Turizmde ezber bozmanın zamanı gelmiştir, hatta geçmektedir. Çünkü önümüzdeki günlerde rekabet daha da sertleşecektir. Türkiye bugüne kadar toptancı bir anlayışla tüm yumurtaları tek bir sepete sığdırarak böyle bir ülkeyi dünyaya anlatmaya, tanıtmaya çalışmıştır. Deniz – kum – güneş ve bir de ehven fiyatlar eklenince ziyaretçi sayısı olarak üst sıralara tırmanmıştır. Ancak bir türlü kişi başı harcamayı istediği noktaya getirememiştir. Antalyalı bazı turizmcilerin deyişiyle, Türkiye turizmin yükünü taşımaktadır.
Turizmde Türkiye markası şehirler kapsam dışı tutularak yüceltilemez, arzu edilen değere ulaştırılamaz. Her bir Türk şehri ayrı bir zenginliktir. Tek bir Türk şehrinin sahip olduğu fırsatlar bazı ülkelerin toplamından bile fazladır, daha zengindir.
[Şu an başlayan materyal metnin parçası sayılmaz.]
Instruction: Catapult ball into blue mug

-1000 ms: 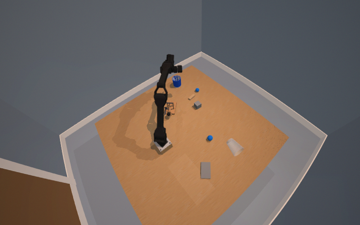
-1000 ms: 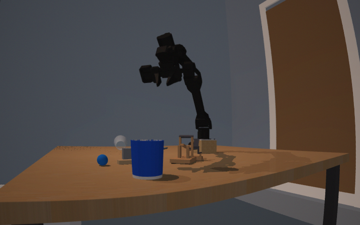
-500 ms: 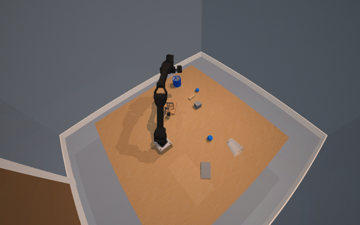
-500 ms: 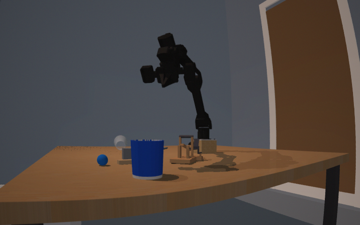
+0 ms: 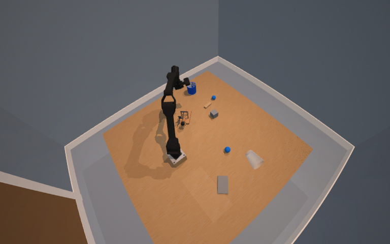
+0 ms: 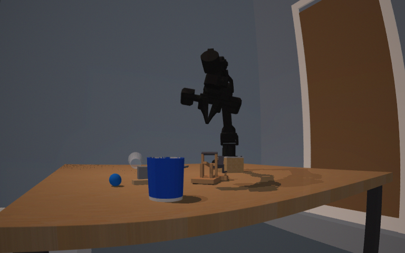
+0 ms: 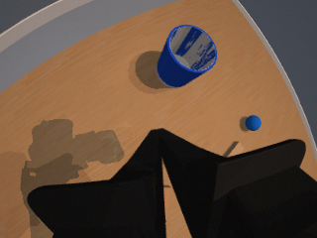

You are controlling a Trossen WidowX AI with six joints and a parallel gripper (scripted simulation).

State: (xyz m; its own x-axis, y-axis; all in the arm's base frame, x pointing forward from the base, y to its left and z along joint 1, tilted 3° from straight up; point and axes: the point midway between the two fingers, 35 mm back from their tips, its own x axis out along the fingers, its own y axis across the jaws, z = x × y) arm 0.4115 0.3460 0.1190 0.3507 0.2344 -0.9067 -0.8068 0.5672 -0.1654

Eğer Türkiye turizmde ezber bozarak elde edeceği değeri artırmak istiyorsa şehirleri bu çabanın içerisine katmak zorundadır. Şehrin yöneticisi onu seçimle oraya getiren hemşerilerine hesap vermek zorundadır: “Göreve geldiğinde bu şehri 1 milyon kişi ziyaret ediyor ve şu kadar gelir elde ediyorduk. İki yıl geçti ziyaretçi sayısı ve gelir ne oldu?” Ancak merkezi yönetimde görev yapan bürokratların böyle bir soruya cevap vermesi beklenmez.
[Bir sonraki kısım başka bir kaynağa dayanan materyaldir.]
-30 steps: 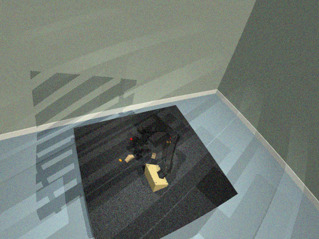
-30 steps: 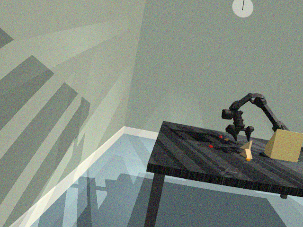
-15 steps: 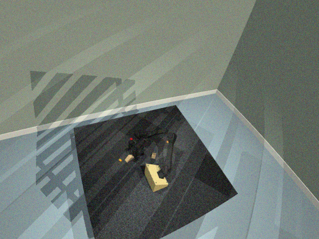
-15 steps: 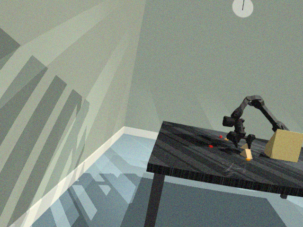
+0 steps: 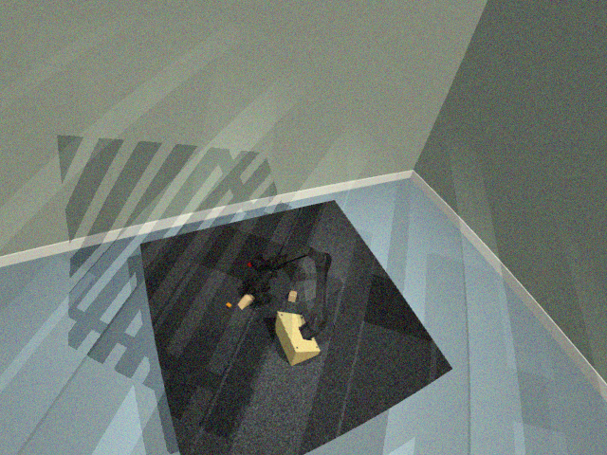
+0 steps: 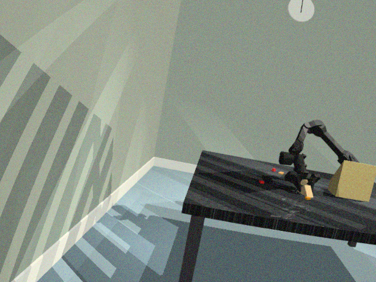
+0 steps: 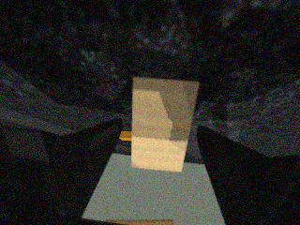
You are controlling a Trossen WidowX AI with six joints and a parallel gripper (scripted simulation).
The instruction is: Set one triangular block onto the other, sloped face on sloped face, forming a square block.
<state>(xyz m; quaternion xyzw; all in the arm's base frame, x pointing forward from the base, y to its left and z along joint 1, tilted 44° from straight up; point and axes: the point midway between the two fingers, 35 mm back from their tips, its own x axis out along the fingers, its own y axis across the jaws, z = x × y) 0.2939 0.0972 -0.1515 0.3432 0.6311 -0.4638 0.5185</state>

Merkezi yönetim başarılı şehir yönetimlerini maddi-manevi desteklemelidir. Türk ürün markalarının yurtdışı başarısı için tesis edilen ancak 16 yıldan fazla bir süre geçmesine rağmen umut edilen başarıya ulaşamayan Turquality projesinden çıkarılacak dersler ile yeni bir destek programı oluşturulmalı ve şehirler desteklenmelidir. Onlar kendi stratejilerini geliştirsinler, kendi dijital platformlarını oluştursunlar, kendi hikayelerini iletsinler, ziyaretçileri ile birebir bağ kursunlar; kalp kazansınlar. Böylece ortaya büyük bir zenginlik çıksın. Belli bir takvim dönemi sonrası performansları ölçülsün, başarıları ödüllendirilsin. İmkan verin, Türkiye ezber bozsun!
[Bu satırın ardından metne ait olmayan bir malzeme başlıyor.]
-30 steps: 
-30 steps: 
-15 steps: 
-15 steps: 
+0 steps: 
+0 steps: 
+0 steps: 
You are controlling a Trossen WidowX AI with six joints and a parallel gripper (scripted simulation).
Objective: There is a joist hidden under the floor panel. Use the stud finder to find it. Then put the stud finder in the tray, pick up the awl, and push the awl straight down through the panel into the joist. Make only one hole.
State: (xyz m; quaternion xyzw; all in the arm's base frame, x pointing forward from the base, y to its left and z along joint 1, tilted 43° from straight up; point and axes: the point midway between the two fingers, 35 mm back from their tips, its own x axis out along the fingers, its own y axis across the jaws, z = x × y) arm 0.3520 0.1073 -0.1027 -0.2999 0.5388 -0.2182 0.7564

Haftanın Şehri: THE HAGUE, HOLLANDA
Hollanda’nın başşehri yaklaşık 550 bin nüfuslu THE HAGUE (Lahey) ülkenin üçüncü büyük şehridir. Ülkeye ait kamu kurumlarından başka Birleşmiş Milletler’in ana yargı organı, savaş suçlularının yargılandığı Uluslararası Adalet Mahkemesi ile Uluslararası Ceza Mahkemesi’nin, elçiliklerin ve yaklaşık 200 uluslararası organizasyonun yer aldığı The Hague sıkıcı, bürokratik bir şehir olma algısını kırmak için 2015 yılında bir strateji çalışmasına başlamıştır.
Belediyede kurulan bir (Bureau Citybranding) şehir marka ofisi liderliğinde yürütülen çalışmalar sonunda özellikle genç kuşak yöneticiler nezdinde olumlu bir algı oluşturulmuş ve yetenekli yerleşimcilerin cezbedilmesi sağlanmıştır.